Interested to see her reaction I listed all these things for her. She looked a little surprised and then reluctantly admitted that all those things had happened.
‘However,’ she said, ‘I felt good most of the year and lots of good things came out of it.’
‘Like what?’
‘Well, look at the restaurant now. I may have lost three months of business but at least I had a bit of a holiday in that time. It is now newly decorated and looks fantastic and business is picking up again. I got insurance money for the things that were stolen so I now have a new model TV and video, and you know how I love to buy clothes and keep complaining that I have no room for them in the wardrobes. I miss Bob but I must admit I’m enjoying the freedom after five years with him and look at my lovely new car.’
‘What about the dancing that you had to give up?’
Here she had the grace to look a bit sheepish.
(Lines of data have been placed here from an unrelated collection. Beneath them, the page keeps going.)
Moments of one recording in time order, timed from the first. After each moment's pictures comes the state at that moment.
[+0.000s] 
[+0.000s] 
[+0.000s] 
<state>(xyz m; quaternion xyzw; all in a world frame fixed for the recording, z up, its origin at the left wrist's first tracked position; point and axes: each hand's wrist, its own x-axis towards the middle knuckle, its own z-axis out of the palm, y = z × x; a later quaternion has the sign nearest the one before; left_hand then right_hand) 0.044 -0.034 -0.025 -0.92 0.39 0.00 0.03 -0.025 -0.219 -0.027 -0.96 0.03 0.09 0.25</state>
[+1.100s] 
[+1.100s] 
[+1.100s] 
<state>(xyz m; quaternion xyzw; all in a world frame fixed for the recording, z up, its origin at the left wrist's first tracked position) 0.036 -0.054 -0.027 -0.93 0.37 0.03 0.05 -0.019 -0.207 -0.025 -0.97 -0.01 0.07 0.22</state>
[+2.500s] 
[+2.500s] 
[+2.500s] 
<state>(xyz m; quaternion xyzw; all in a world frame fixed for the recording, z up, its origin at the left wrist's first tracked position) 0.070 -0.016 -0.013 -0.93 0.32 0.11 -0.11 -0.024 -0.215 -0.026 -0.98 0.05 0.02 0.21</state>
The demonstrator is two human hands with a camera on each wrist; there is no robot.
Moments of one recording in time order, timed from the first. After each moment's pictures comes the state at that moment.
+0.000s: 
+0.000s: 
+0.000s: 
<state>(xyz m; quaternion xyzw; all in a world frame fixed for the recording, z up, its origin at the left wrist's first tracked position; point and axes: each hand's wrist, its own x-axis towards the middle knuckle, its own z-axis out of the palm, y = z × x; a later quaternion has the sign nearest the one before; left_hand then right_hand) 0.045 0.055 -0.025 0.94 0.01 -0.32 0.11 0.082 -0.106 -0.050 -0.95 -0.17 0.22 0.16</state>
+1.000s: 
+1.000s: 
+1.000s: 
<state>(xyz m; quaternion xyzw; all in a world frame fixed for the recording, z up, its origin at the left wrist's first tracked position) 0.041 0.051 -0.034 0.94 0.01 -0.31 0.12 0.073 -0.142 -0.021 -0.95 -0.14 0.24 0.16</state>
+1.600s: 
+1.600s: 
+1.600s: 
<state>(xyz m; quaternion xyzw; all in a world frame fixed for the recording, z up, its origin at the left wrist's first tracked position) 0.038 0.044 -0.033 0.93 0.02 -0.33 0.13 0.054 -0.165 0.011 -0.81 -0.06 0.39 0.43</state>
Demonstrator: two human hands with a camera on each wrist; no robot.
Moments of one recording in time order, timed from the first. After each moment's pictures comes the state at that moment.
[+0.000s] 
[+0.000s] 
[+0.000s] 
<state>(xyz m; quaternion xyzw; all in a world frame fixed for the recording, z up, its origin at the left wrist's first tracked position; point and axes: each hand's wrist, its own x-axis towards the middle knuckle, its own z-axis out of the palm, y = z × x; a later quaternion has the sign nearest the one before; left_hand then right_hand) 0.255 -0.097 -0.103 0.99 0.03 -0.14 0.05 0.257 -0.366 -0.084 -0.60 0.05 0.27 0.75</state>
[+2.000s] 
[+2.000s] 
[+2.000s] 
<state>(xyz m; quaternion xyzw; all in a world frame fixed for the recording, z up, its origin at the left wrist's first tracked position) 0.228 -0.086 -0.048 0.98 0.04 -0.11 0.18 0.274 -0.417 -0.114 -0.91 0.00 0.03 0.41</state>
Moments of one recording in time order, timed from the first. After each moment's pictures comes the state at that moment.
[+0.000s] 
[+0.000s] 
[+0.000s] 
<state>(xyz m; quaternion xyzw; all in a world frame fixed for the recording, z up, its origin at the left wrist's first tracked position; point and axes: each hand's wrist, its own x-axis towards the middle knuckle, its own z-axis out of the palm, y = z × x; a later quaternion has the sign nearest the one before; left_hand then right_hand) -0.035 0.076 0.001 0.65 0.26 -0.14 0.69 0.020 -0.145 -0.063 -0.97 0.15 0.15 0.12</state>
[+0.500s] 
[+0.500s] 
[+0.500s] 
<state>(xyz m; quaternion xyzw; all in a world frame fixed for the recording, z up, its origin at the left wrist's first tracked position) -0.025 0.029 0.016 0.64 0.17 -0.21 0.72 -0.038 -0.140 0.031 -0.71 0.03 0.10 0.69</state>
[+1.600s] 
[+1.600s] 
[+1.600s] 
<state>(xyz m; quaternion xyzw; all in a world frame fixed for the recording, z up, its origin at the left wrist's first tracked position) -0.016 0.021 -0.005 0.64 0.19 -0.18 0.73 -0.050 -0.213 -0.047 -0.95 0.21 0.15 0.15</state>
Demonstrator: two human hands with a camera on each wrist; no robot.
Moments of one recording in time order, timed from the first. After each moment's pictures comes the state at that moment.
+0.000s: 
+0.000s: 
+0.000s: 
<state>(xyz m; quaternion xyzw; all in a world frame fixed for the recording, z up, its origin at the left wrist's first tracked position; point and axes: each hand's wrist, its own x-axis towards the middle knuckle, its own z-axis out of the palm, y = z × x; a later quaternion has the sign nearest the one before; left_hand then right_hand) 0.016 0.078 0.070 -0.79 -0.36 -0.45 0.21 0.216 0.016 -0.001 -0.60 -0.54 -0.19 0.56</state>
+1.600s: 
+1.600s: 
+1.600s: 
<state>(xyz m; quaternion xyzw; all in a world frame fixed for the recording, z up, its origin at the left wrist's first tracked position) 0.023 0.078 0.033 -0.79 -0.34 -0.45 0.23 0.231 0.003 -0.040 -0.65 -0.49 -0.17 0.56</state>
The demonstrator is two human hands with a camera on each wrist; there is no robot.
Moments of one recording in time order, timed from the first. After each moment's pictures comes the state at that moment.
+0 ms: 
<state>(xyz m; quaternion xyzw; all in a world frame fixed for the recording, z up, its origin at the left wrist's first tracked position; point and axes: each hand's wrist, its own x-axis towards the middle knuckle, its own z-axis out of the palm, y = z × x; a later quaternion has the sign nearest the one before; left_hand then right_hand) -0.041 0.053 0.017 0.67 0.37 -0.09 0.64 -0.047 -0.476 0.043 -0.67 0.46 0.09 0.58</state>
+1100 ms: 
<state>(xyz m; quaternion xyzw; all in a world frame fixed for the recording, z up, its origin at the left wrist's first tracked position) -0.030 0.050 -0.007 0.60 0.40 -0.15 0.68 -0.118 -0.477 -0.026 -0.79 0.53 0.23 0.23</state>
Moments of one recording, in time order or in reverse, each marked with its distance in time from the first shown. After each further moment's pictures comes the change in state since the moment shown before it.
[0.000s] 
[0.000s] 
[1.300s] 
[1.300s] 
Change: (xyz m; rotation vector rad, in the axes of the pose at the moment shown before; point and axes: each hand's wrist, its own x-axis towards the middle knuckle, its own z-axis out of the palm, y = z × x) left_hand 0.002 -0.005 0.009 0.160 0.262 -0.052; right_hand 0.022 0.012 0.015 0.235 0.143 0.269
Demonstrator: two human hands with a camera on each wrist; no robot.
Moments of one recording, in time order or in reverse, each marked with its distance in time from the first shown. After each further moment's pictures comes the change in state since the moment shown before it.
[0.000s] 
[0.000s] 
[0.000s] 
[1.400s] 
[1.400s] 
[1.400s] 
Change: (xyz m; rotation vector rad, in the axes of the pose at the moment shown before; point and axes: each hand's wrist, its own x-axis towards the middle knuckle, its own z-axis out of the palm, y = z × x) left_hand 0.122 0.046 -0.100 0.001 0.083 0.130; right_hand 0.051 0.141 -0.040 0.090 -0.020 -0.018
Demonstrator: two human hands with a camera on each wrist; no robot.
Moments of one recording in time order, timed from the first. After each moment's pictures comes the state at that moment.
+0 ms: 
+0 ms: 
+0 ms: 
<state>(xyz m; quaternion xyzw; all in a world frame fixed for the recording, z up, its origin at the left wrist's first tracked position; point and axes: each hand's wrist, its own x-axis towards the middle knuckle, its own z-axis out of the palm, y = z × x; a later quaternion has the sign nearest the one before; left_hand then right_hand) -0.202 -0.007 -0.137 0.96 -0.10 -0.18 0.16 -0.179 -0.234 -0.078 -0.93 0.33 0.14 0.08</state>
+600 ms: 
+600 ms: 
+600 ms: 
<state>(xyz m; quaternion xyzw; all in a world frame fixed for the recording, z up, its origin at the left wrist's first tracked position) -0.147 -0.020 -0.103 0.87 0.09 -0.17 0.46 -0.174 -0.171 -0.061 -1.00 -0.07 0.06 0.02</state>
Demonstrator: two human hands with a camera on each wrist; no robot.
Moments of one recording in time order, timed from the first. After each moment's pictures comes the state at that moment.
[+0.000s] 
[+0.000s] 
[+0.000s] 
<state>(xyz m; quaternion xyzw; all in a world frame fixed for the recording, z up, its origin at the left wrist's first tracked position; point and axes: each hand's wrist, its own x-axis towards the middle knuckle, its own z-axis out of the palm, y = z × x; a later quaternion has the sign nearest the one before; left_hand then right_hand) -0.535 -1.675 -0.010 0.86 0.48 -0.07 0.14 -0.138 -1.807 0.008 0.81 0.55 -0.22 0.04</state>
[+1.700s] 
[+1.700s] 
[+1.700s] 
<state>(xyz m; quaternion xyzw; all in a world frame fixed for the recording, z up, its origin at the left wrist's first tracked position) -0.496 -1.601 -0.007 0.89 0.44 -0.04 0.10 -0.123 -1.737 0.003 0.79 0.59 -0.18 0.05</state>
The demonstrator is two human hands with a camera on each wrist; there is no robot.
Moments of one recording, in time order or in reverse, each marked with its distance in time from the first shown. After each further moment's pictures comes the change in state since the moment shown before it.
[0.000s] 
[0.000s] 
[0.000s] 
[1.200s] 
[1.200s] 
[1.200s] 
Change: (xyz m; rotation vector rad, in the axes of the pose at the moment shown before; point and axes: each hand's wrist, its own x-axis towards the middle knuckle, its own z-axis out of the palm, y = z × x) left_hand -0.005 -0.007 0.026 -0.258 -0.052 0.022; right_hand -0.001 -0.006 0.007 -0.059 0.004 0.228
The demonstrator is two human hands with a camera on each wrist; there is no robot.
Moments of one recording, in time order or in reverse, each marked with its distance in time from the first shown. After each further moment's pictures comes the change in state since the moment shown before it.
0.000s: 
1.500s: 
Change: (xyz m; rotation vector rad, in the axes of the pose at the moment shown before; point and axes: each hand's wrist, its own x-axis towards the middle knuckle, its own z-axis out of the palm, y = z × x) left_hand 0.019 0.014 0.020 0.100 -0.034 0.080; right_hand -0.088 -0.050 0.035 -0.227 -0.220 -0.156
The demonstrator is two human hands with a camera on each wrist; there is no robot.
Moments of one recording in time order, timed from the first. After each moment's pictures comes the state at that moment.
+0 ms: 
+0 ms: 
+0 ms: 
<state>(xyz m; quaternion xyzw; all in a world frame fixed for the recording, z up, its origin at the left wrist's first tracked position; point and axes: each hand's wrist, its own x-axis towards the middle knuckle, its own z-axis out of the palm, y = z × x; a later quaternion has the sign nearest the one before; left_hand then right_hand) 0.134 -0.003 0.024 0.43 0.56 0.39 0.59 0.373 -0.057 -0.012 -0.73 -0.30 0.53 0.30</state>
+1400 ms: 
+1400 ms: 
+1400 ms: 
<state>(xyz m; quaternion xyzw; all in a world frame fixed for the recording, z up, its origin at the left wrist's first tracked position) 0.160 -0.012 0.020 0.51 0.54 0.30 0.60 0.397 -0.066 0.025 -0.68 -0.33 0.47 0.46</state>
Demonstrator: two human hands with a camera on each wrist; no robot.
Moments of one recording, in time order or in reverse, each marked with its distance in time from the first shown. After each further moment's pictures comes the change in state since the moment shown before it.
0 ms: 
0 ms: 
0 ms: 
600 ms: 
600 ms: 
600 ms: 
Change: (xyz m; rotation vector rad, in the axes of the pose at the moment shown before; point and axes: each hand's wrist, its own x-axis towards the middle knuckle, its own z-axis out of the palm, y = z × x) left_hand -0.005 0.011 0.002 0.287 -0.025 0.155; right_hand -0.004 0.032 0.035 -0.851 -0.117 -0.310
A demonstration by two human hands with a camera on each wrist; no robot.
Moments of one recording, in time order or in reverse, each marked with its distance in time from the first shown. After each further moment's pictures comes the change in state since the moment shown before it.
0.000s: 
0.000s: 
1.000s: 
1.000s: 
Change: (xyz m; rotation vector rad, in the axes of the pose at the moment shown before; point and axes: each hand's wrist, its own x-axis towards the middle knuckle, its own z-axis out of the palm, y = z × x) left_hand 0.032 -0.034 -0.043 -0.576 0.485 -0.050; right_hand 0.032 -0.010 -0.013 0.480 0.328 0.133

‘I think I was really glad of the excuse not to compete. I only really took it up for fun, then I got talked into competing. I suppose I was glad of the excuse to give it up, and look at all the free time it has given me for my painting.’
Can’t you just hear how someone else might have described the year? It could have gone something like this;
‘This has been a dreadful year, thank goodness it’s over. It’s been one stress after another. I lost a lot of money while the restaurant was closed, I had no money coming in and now it’s barely paying its way. Burglaries are so stressful, you feel as if you’ve been violated. All those lovely clothes I lost, I could never replace them. And as for Bob, it just shows, you can’t trust men, some little thing and they up and leave you. As for that idiot in the other car, because of him I’m scared every time I drive and I’ve missed out on dancing. I’ll bet I could have won the competition too, and now my social life is nothing at all.’
It was, or would have been, the same year for both people. The events didn’t change but the interpretation and focus did and so did the experience of stress. Whatever happens around you, your personal experience depends totally on the filters you apply and the attitude you choose to take through that day or year and into the next. This is what determines your level and feeling of stress.
Creating
Now, let’s go back to the beginning of this chapter. I suggested there were two possible reasons why an anticipated good day would follow expectations and an anticipated bad one would do the same. We have discussed the first possibility, the possibility of filtering, the possibility that you filter out all events that don’t fit in with your expectations of the way the day will be.
The second possibility is that, by the very conviction of your expectations, you somehow actually create the type of day you expect to have. Let’s assume both days were your days.
On the anticipated bad day you were already in a bad mood when you left home. When you scowl at shop assistants they tend to scowl back at you.